In “Still I Rise” by Maya Angelou, a speaker explains how no amount of poor treatment will keep her from achieving and living her life. Throughout the poem the African American female voice refers to someone in second person in a confident and almost mocking tone, asking if the person is offended or upset by the speaker’s sassiness, haughtiness, and sexiness. The person she can be referring to is a white man, as when the poem was written, oppression and hatred was a common struggle for most if not all African Americans. The speaker begins in the first stanza by acknowledging how she and other African American women will be documented into history from a biased and unfair view through “bitter, twisted lies”. She uses a simile to compare how she will rise up against the negativity to how dirt rises from dust. After asking if her sassiness upsets someone and if that someone is “beset with gloom”, the speaker goes on to explain how her sassiness looks to the outside world – like she has “oil wells/ Pumping in [her] living room”. She emphasizes that her opposers wish to bring her down through poverty but even in the harshest conditions, she manages to appear free of financial issues. She, once again, uses a simile in the third stanza to compare her rise to the rise of the moon, sun and tides, making clear that her and other African American women’s rise is inevitable and will ultimately happen in the future. The speaker continues in the fourth stanza to emphasize how black women are expected to appear: “bowed head and lowered eyes…/shoulders falling down…/weakened by…soulful cries”. Her questioning reveals her confidence and her sureness that she will never appear like this. She also questions if her haughtiness offends the man in the fifth stanza. She immediately follows the question with a humorous image of “gold mines/Diggin’ in [her] own backyard,” also emitting a confident tone.

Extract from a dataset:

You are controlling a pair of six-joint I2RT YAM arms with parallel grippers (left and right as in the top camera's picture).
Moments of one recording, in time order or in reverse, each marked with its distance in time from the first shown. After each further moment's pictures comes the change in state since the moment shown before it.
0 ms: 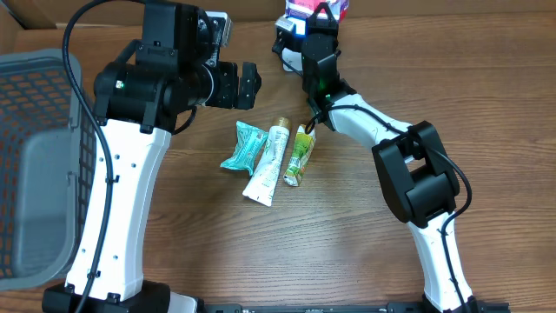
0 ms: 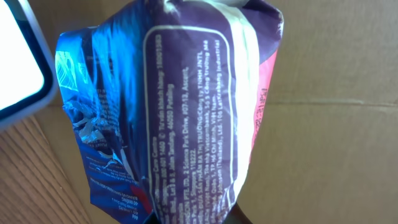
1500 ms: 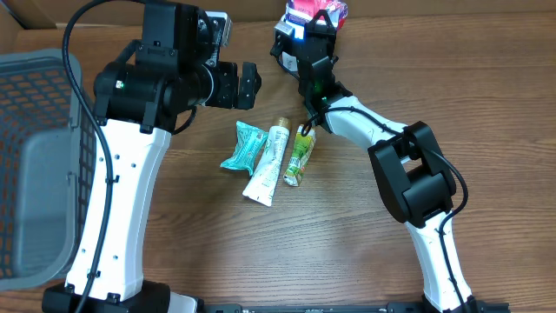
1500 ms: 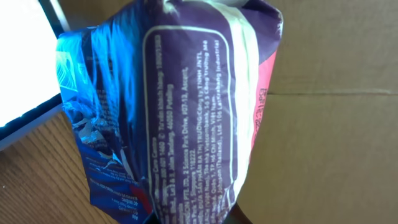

The sixth stanza analyzes the different methods that are used to belittle the speaker and other African American women. She is shot down with words, cut with looks she receives, and killed by hate. In other words, her and other African Americans are shown hatred through the dirty looks they receive, the awful things they are told and called, and the hatred expressed towards them. Nonetheless, the hatred the speaker receives will not and cannot discourages her because she “still, like air, [will] rise”. The speaker asks one last and final question directly to someone else: “Does my sexiness upset you?/Does it come as a surprise/ That I dance like I’ve got diamonds/At the meeting of my thighs?” Maya Angelou referring to her strip club past, embodies herself through the speaker, and questions whether her dancing like she has something to show off between her legs makes the person she is speaking to uncomfortable and irritated. The eighth and final stanza of the poem she will rise out of the “huts of history’s shame” and leave the reputation she was given from the past in the past. She will rise up “from a past that’s rooted in pain” and leave behind nights of “terror and fear”, in other words, accepting that she had a painful past and create a better future for herself and her race. The speaker repeats “I rise” seven times in the final stanza to create a sense of hope and clarify that she is optimistic and sure of a bright and empowered future.
Although I am not an African American woman living through oppression and hatred, I can relate to “Still I Rise” by Maya Angelou. Angelou wrote the poem to express how she is underestimated and often belittled. Being a usually calm and quiet758 individual in high school, I am often not very much noticed or people don’t expect much of me. Angelou is giving the world a warning of her rise and her capability in this poem and even though many people know what I am capable of, I still have more to me than what meets the eye. “Still I Rise” has a confident and empowered tone and the speaker has an attitude that almost says “you don’t what’s coming for you”. Readers will either love the confidence in Angelou’s poem or be opposed to it, I, however, am a huge supporter. “Still I Rise” is a perfect representation of my capability to diminish peoples doubt in me, like Angelou most likely did.